Aangever [slachtoffer 1] komt ten val, waarbij hij plat op zijn rug op de grond terecht komt. Op dat moment staat verdachte 2 ter hoogte van het hoofd van aangever [slachtoffer 1] . Aangever [slachtoffer 1] draait zich op zijn zij. Verdachte 2 brengt vervolgens zijn rechterbeen naar achteren en schopt aangever [slachtoffer 1] met kracht tegen zijn hoofd. Op het moment dat verdachte 2 tegen het hoofd van [slachtoffer 1] schopt beweegt het hoofd van [slachtoffer 1] als gevolg van de impact met een ruk naar achteren. Nadat aangever [slachtoffer 1] tegen zijn hoofd is geschopt blijft aangever [slachtoffer 1] bewegingsloos op straat liggen.

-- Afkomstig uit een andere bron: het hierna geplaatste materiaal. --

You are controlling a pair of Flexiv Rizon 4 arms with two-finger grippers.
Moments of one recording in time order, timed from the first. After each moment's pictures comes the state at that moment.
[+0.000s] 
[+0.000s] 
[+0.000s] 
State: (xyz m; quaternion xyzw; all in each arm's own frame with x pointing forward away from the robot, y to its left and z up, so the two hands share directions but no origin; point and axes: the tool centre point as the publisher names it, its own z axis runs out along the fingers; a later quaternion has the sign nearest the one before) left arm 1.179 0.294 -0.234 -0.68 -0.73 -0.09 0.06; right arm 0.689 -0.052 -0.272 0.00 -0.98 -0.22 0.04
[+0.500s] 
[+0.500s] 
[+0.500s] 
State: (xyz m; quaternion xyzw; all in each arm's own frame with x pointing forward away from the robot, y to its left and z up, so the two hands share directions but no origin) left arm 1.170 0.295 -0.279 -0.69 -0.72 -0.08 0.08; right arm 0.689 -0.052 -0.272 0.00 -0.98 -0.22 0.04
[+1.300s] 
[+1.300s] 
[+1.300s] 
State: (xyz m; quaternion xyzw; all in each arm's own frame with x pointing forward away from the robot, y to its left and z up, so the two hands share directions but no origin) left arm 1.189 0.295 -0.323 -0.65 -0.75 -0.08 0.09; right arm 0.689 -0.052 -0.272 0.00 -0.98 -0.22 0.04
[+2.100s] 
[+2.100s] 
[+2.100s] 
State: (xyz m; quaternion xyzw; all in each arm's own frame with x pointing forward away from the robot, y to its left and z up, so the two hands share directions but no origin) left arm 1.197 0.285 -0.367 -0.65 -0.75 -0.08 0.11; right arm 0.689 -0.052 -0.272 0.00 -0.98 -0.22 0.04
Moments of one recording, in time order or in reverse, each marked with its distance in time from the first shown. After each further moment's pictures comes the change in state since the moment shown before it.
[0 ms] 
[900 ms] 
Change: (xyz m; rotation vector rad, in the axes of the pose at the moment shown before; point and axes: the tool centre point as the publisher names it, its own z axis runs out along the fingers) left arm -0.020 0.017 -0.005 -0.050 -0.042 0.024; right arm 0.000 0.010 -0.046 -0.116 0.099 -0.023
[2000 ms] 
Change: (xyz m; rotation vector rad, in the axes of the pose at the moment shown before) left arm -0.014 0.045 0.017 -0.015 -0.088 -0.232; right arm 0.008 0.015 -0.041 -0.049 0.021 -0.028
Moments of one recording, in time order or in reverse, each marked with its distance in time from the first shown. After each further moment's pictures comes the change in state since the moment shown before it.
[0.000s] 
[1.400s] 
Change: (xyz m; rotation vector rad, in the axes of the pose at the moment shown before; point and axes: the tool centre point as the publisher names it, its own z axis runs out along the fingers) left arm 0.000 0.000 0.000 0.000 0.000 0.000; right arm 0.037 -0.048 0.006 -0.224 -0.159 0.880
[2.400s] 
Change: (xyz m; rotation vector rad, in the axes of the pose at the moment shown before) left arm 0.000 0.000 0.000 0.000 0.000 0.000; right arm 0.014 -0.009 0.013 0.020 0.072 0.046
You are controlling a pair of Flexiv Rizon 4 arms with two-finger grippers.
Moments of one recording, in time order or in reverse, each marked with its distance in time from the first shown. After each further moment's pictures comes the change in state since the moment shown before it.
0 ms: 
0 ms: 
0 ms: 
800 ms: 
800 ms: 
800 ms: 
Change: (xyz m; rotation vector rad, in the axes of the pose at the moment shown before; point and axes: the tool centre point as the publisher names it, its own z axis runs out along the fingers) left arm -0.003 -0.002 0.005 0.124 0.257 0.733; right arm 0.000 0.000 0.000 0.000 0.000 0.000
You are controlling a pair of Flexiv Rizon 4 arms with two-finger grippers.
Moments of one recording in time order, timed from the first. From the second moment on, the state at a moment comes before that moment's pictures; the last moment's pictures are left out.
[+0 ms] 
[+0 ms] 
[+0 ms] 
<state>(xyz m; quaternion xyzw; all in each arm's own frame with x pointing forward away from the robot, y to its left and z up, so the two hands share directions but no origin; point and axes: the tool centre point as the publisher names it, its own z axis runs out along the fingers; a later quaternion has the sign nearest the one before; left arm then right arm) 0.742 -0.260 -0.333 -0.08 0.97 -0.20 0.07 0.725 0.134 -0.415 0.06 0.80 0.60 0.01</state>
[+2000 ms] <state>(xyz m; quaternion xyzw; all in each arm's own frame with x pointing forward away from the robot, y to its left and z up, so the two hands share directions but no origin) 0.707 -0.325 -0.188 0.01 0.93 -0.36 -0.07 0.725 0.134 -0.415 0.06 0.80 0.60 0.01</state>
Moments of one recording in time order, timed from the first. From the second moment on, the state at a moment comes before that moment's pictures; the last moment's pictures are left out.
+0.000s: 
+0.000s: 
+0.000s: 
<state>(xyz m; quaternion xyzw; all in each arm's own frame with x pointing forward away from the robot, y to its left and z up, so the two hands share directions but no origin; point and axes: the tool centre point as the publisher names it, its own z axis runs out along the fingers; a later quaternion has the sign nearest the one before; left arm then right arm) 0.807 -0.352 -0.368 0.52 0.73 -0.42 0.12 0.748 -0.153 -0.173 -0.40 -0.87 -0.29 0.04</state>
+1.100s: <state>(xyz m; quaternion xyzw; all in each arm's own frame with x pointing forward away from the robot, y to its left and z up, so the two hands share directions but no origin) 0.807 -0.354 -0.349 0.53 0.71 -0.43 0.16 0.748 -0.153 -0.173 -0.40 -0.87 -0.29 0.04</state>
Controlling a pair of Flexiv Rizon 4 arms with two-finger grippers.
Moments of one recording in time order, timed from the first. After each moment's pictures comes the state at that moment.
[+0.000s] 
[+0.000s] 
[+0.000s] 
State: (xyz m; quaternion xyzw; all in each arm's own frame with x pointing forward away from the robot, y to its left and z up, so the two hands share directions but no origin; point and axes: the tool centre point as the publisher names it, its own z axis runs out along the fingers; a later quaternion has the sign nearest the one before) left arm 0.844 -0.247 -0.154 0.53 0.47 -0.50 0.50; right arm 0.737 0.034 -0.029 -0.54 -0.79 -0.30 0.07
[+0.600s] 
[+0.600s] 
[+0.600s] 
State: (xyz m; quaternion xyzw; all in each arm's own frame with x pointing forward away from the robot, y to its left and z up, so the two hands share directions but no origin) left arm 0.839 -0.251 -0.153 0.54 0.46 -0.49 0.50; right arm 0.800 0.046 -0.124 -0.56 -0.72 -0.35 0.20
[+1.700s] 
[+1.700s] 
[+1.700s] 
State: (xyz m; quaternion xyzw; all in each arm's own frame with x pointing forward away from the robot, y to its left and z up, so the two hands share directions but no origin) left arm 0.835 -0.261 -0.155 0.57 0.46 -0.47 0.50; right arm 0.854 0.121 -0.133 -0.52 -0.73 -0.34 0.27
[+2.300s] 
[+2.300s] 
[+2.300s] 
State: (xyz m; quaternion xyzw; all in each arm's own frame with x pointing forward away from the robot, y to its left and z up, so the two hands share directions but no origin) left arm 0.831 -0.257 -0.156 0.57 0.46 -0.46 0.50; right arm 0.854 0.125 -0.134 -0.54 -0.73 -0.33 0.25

Vervolgens zoekt verdachte 2 verbaal de confrontatie met aangever [slachtoffer 2] . Aangever [slachtoffer 2] wordt door verdachte 1 met kracht aan de kant geduwd, waarna verdachte 1 aangever [slachtoffer 2] met zijn tot vuist gebalde rechterhand een harde klap tegen de rechterzijde van zijn hoofd geeft. [8]
Conclusie feit 1
Gelet op deze bewijsmiddelen stelt de rechtbank vast dat verdachte aangever [slachtoffer 1] met een vuist in het gezicht heeft geslagen, waardoor deze ten val kwam. Even later kwam aangever [slachtoffer 1] wederom ten val door toedoen van de medeverdachte. Op dat moment heeft verdachte aangever [slachtoffer 1] tegen het hoofd geschopt. Een verbalisant heeft dit op de camerabeelden gezien net als meerdere getuigen. De verklaring van verdachte ter zitting, dat hij aangever [slachtoffer 1] niet op het hoofd maar op de borst raakte, wordt verworpen. De beelden zijn ter zitting uitvoerig bekeken en de rechtbank kan op basis daarvan niet anders concluderen dan dat verdachte [slachtoffer 1] wel degelijk in het gezicht heeft geschopt. [9]
De rechtbank ziet zich voor de vraag gesteld of het handelen van verdachte gekwalificeerd moet worden als poging tot het toebrengen van zwaar lichamelijk letsel.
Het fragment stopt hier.